Exactly as written, repeat all of the records below.

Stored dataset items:
Start of Block

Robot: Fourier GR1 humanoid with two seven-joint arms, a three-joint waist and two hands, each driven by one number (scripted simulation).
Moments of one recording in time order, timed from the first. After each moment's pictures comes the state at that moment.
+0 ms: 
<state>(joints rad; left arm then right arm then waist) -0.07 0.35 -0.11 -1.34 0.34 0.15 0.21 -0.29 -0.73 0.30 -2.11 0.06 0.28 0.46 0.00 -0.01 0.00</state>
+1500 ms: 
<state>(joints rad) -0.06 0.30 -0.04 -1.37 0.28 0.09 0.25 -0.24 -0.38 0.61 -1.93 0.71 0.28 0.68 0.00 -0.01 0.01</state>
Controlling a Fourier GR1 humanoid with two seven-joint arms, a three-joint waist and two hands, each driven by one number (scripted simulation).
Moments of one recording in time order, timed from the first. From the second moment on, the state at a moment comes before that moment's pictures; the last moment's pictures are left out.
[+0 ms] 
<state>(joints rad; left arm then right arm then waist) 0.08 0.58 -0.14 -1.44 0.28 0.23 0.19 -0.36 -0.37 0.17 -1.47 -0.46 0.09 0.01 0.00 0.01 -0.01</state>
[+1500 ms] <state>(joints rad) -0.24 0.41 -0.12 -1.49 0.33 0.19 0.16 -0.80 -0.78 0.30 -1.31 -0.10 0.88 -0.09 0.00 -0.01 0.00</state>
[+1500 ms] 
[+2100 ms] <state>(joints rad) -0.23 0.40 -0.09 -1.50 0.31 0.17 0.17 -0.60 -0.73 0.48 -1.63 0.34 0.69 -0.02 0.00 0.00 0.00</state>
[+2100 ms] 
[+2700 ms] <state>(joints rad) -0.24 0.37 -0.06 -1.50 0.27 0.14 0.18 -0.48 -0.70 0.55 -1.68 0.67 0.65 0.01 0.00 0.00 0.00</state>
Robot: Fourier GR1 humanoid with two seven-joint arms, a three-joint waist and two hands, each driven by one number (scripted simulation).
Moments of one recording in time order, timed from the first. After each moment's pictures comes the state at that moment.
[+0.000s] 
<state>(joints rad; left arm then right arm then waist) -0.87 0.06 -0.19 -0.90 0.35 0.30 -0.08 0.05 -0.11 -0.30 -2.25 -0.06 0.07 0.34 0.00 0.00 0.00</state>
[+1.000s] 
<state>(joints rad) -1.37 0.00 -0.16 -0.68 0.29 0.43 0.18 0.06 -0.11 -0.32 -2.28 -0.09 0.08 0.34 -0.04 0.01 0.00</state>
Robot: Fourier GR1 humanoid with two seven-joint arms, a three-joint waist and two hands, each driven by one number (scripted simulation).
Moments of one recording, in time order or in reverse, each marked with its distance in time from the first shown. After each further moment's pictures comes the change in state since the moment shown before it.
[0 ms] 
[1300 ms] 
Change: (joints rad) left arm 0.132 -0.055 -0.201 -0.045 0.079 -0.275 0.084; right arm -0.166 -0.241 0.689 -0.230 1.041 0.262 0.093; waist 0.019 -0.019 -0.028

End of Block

Exercise solution:
Robot: Fourier GR1 humanoid with two seven-joint arms, a three-joint waist and two hands, each driven by one number (scripted simulation).
Moments of one recording in time order, timed from the first. After each moment's pictures comes the state at that moment.
+0 ms: 
<state>(joints rad; left arm then right arm then waist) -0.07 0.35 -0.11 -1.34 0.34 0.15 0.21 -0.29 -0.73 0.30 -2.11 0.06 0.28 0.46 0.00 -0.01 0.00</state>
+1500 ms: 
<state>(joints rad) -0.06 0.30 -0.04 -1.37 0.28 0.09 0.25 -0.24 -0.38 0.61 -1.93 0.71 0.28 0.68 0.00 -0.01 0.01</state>
Controlling a Fourier GR1 humanoid with two seven-joint arms, a three-joint waist and two hands, each driven by one number (scripted simulation).
Moments of one recording in time order, timed from the first. From the second moment on, the state at a moment comes before that moment's pictures; the last moment's pictures are left out.
[+0 ms] 
<state>(joints rad; left arm then right arm then waist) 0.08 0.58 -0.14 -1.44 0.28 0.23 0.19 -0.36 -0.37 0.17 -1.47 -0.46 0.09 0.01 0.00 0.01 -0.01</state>
[+1500 ms] <state>(joints rad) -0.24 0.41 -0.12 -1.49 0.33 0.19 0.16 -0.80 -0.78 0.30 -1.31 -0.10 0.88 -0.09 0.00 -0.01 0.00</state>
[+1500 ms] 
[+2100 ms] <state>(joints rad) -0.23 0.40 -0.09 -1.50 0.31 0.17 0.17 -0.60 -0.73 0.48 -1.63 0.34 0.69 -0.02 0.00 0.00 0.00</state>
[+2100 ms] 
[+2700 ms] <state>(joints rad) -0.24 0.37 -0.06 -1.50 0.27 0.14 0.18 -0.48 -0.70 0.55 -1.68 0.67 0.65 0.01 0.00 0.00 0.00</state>
Robot: Fourier GR1 humanoid with two seven-joint arms, a three-joint waist and two hands, each driven by one number (scripted simulation).
Moments of one recording in time order, timed from the first. After each moment's pictures comes the state at that moment.
[+0.000s] 
<state>(joints rad; left arm then right arm then waist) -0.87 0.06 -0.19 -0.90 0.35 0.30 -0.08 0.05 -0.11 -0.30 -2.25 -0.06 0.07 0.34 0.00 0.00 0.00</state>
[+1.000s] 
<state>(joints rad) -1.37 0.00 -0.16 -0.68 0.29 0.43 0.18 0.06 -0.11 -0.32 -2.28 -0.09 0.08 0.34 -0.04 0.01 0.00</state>
Robot: Fourier GR1 humanoid with two seven-joint arms, a three-joint waist and two hands, each driven by one number (scripted simulation).
Moments of one recording, in time order or in reverse, each marked with its distance in time from the first shown. After each further moment's pictures comes the change in state since the moment shown before it.
[0 ms] 
[1300 ms] 
Change: (joints rad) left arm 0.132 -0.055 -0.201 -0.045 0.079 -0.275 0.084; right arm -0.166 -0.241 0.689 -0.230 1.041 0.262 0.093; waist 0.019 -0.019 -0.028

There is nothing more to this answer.